The task -> Word-for-word repetition of the records below is needed, but only from the line holding "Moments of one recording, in" through the final line, with pictures excluded.

========================

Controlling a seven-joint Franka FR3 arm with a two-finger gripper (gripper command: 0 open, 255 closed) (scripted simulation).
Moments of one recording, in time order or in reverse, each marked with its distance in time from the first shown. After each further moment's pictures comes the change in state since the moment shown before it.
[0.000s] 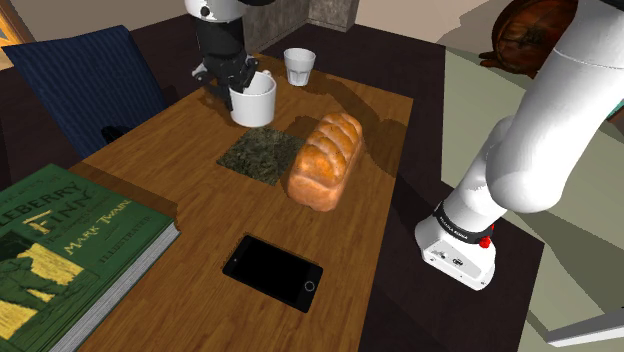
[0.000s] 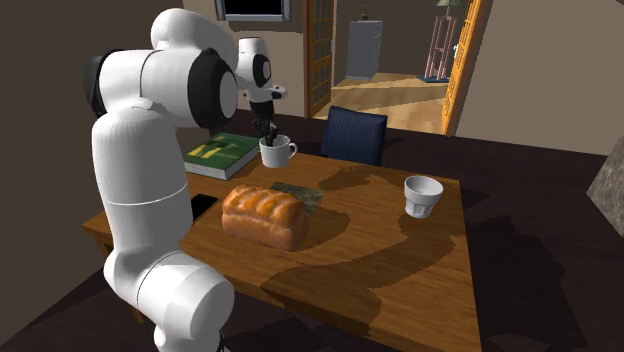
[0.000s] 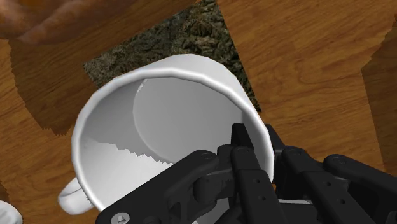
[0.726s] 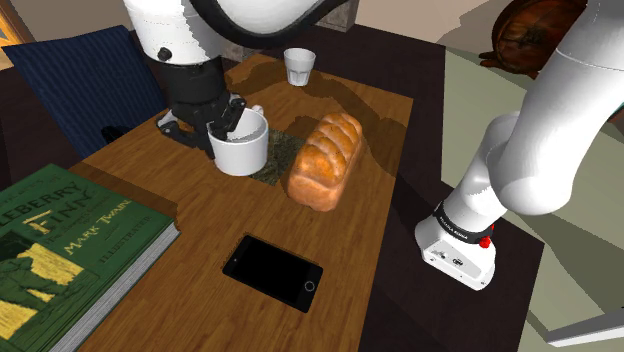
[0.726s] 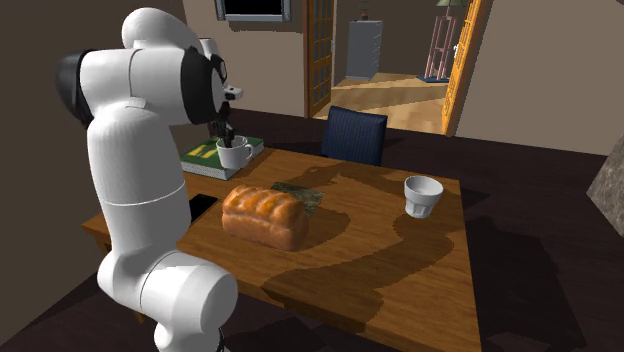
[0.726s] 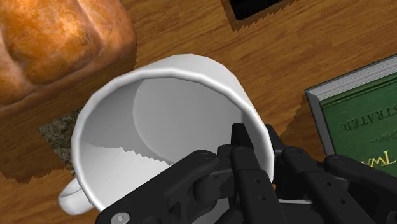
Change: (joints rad) arm 0.137 -0.011 0.111 -0.023 -0.006 -0.009 0.250
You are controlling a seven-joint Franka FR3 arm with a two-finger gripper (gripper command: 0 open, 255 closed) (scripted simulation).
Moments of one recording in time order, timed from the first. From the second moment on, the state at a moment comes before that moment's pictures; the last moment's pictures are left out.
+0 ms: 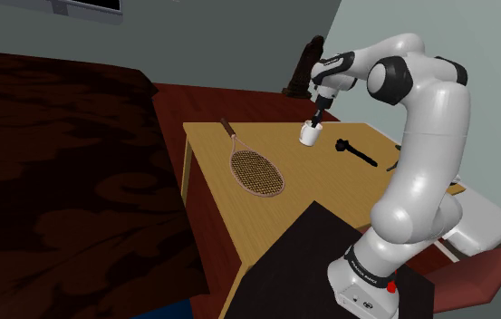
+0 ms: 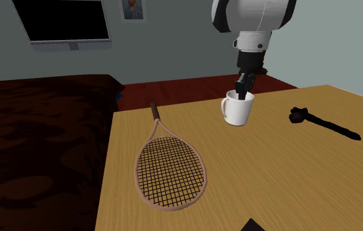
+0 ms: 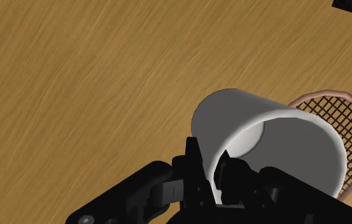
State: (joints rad) arm -0.47 0.47 -0.38 -1.61 0.17 1.97 -1.06
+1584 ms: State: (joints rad) arm -0.92 0.71 -0.45 -1.33 0.26 1.92 -1.54
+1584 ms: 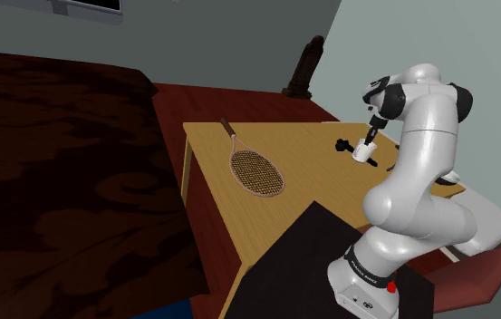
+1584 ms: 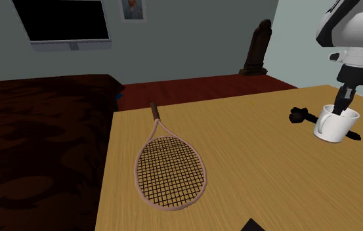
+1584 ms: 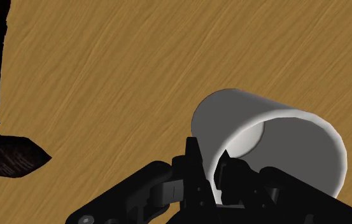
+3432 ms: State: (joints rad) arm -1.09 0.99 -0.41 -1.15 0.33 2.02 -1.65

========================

Task response ->
Moments of one recording, in time order or in reverse, each marked with its distance in time from the first shown. After each further moment's pictures comes the change in state since the moment shown before it.
[0.000s] 
[0.000s] 
[0.000s] 
[0.726s] 
[0.726s] 
[0.726s] 
Change: (joints rad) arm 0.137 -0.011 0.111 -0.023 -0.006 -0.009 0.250
You are controlling a seven-joint Franka FR3 arm with a two-finger gripper (gripper command: 0 open, 255 closed) (scripted simulation).
Moments of one recording in time order, timed from the first. From the second moment on, the state at a moment comes before that moment's pictures; the last moment's pictures are left out.
+0 ms: 
+0 ms: 
+0 ms: 
State: (joints rad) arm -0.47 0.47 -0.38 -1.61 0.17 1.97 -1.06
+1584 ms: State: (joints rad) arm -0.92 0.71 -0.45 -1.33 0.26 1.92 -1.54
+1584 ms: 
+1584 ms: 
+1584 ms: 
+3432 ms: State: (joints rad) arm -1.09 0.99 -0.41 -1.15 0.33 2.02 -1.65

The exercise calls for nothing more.